Le putsch de Kiev, chronique d’un coup d’Etat

A chaque fois que la crise en Ukraine, ou plus précisément à Kiev, semblait s’apaiser et s’acheminer vers une solution, les radicaux de la contestation organisés dans le “Pravy Sektor” (Secteur droit), ont relancé l’offensive militaire contre le quartier gouvernemental proche pour finir par le prendre le samedi 22 février, après le départ des Forces spéciales Berkout. C’était au lendemain même des accords signés entre l’opposition, le président Yanoukovitch et les trois ministres des Affaires étrangères de France, d’Allemagne et de Pologne, dans un contexte de tirs de snipers qui ont fait près de 80 morts des deux côtés. Depuis prévaut en Ukraine une situation de non-droit, où, après le départ de Yanoukovitch réfugié en Russie, mais qui n’a cependant pas démissionné, un gouvernement fantoche prétend légiférer en urgence pour ukrainiser un pays très majoritairement russophone et pour le formater aux normes de Bruxelles.
Ce qui a fait dire au président Poutine lors de sa conférence de presse du 4 mars qu'”en Ukraine a eu lieu un coup d’Etat anticonstitutionnel et une prise de pouvoir par les armes” (1). Et concernant la légitimité du nouveau pouvoir issu de ce coup d’Etat, sa réponse a été claire : “La Rada (parlement) l’est en partie, le reste ne l’est pas. Le président par interim ne l’est pas non plus car il n’existe que trois moyens d’écarter le président légitime du pouvoir : la mort, une déclaration personnelle ou l’impeachment (2)”. Rappelons qu’avant le coup d’Etat du 22 février, les trois partis de la coalition de l’opposition : Patrie (libéral) de Yatseniouk et Timochenko, Oudar (populiste) de Klitshko et Svoboda (ultranationaliste néonazi) de Tiagnibok, totalisaient 178 députés sur 450 dans la Rada élue en octobre 2012.

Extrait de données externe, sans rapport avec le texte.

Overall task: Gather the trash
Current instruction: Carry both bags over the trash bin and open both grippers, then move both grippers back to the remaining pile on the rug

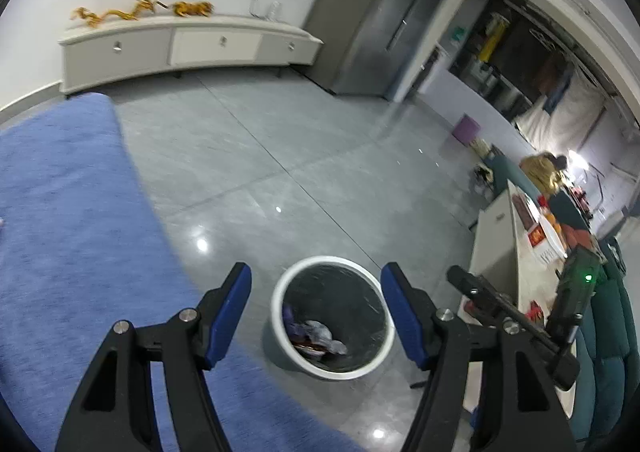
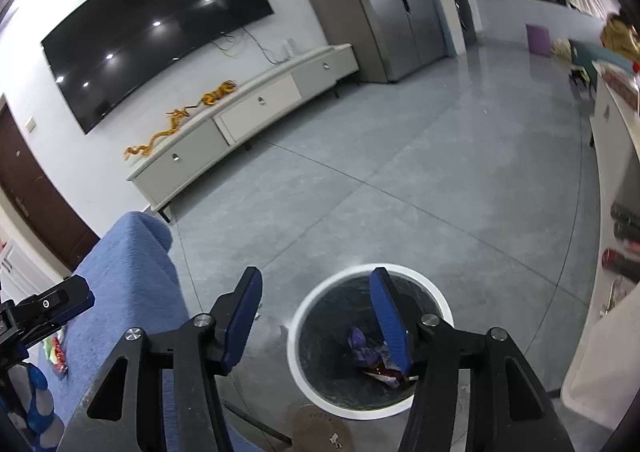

Cette absence de légitimité concomitante à un effondrement de l’Etat ukrainien offrant le champ libre aux exactions des bandes néo-nazies, le Conseil de la Fédération de Russie a autorisé le 1er mars le président Poutine à recourir à la force pour rétablir l’ordre et protéger les populations civiles en Ukraine. Après une tentative de prise d’assaut des institutions de Crimée dans la nuit du 27 au 28 février par des individus armés venus de Kiev, des forces d’autodéfense prorusses ont pris le contrôle des lieux stratégiques. Les parlementaires de la République autonome – cédée à l’Ukraine par un oukaze de Khrouchtchev en 1954 – ont alors demandé le rattachement de la Crimée à la Fédération de Russie et 1er mars Sergueï Aksenov, président du Conseil des ministres de la république autonome de Crimée, a demandé au président Poutine d’intervenir “pour nous aider à maintenir l’ordre en vue de garantir la sécurité des civils” (3).
Et le récit que fait notre ministre des Affaires étrangères du coup d’Etat du 22 février lors de son audition par la Commission de l’Assemblée nationale le 26 février dernier, est très éclairant. Rappelons tout d’abord que répondant en quelque sorte au “Fuck the EU !” de la sous-secrétaire d’Etat américaine Nuland (4), la Chancelière allemande Merkel reçoit le lundi 17 février à Berlin Iatseniouk et Klitschko. Sans le néo-nazi Tiagnibok. Elle leur popose, comme à Yanoukovitch lors du sommet de Vilnius, 610 millions d’euros prêtés par le FMI contre les réformes structurelles exigées par l’UE. Autant dire des cacahuètes et la précipitation du pays dans une misère encore plus noire. Au même moment, le ministre russe des Finances, Anton Silouanov, annonce que la Russie va engager une seconde tranche de son prêt à l’Ukraine pour un montant de deux milliards de dollars, sur les quinze promis fin décembre 2013 par le président Poutine.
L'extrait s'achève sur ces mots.